YOUR ASSIGNMENT >>
No output is needed beyond the number of lines in the listing that contain the word "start".

MATERIAL PROVIDED >>
==========
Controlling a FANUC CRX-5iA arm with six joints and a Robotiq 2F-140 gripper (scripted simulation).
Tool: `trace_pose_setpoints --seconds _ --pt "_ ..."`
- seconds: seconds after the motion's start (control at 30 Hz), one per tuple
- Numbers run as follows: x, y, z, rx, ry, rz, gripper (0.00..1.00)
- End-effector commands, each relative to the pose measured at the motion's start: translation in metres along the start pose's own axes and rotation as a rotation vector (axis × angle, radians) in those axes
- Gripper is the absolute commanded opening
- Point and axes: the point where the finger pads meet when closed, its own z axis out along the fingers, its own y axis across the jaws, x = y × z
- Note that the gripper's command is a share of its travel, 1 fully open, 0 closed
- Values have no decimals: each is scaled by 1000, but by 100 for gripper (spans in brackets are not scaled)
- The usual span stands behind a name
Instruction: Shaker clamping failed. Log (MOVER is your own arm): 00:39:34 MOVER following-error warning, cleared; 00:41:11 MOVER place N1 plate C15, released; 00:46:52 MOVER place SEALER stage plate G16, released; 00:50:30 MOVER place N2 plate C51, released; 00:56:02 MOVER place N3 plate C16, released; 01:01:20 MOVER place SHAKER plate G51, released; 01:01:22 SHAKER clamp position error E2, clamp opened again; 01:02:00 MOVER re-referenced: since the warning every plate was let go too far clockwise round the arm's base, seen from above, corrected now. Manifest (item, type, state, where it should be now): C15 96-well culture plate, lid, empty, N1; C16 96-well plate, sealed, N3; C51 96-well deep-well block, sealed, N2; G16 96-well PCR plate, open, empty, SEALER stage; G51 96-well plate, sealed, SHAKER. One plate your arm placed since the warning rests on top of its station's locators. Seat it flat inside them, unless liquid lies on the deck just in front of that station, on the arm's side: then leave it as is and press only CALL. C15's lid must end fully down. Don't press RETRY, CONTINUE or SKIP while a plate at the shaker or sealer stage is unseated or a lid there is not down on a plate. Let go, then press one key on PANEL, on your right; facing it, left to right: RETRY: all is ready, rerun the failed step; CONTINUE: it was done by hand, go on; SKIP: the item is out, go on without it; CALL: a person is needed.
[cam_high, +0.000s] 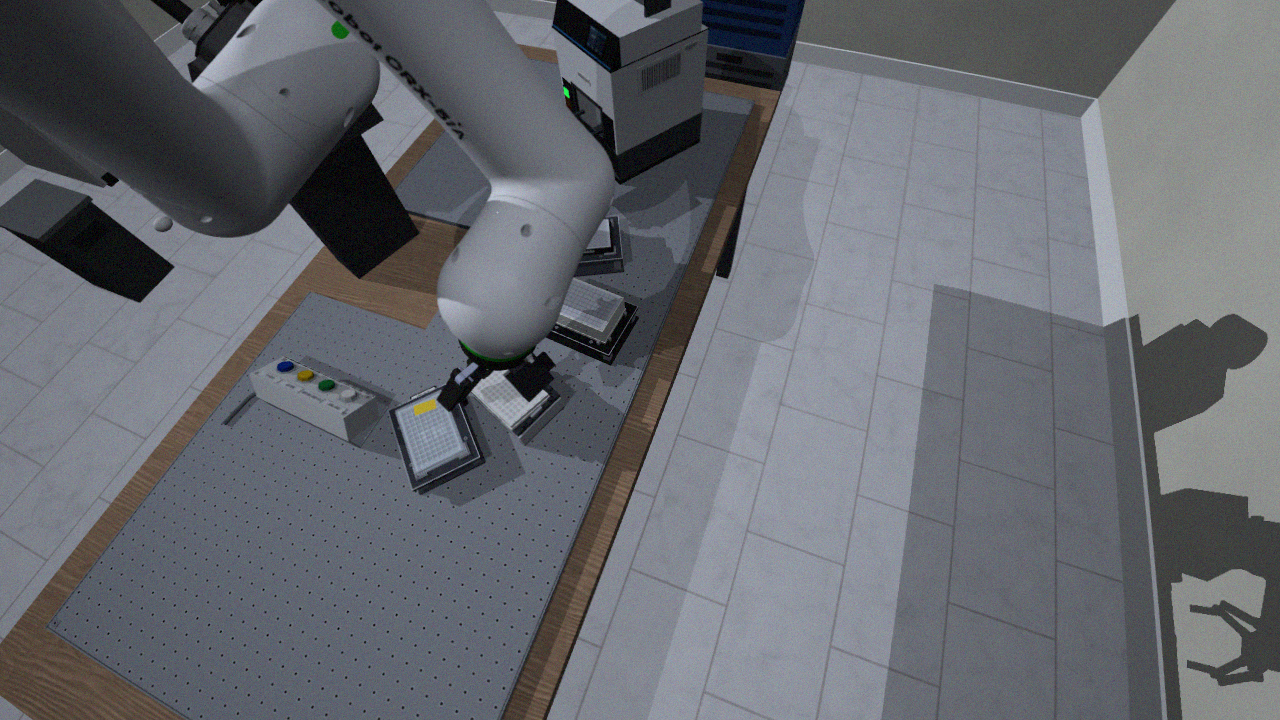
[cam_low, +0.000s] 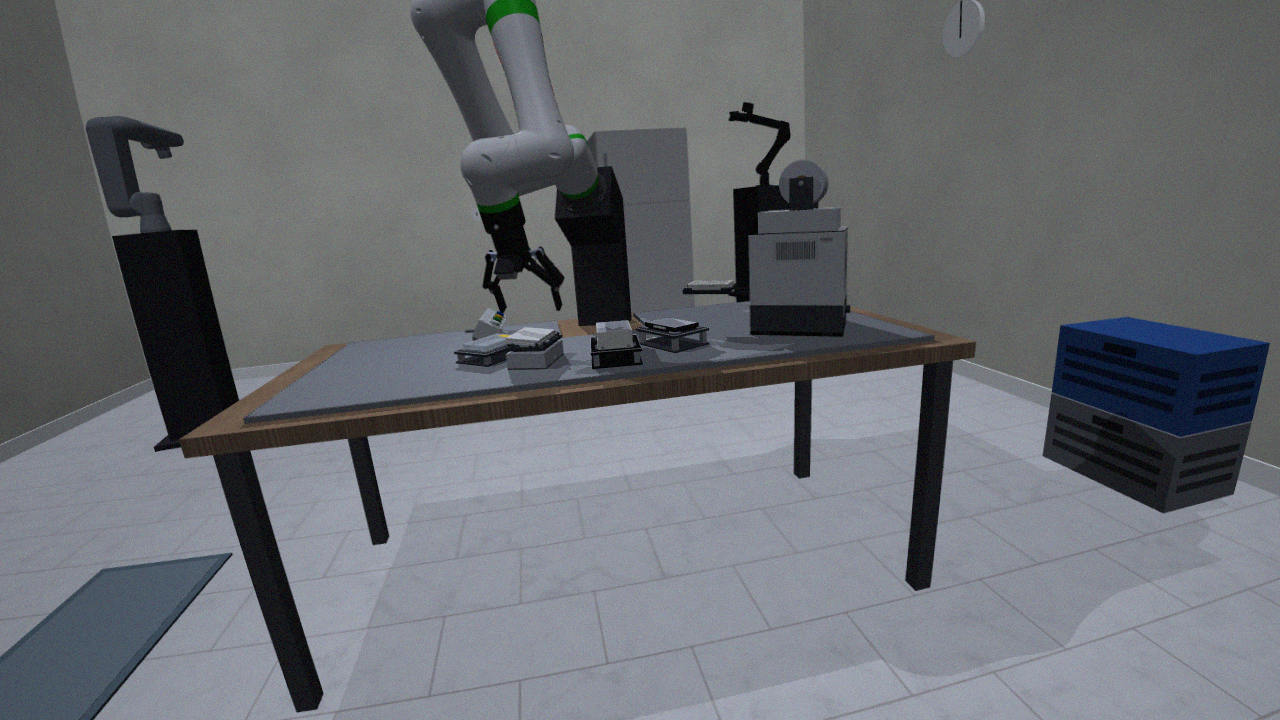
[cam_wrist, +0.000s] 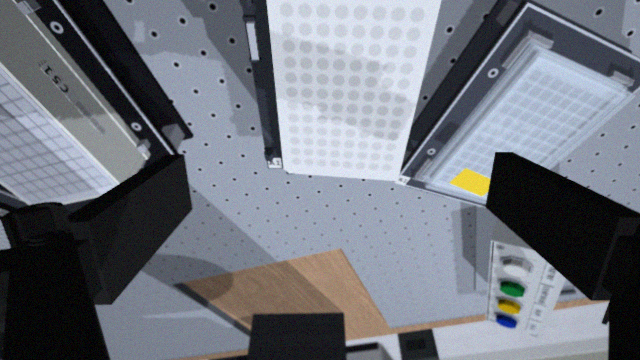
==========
FINISHED EXERCISE >>
2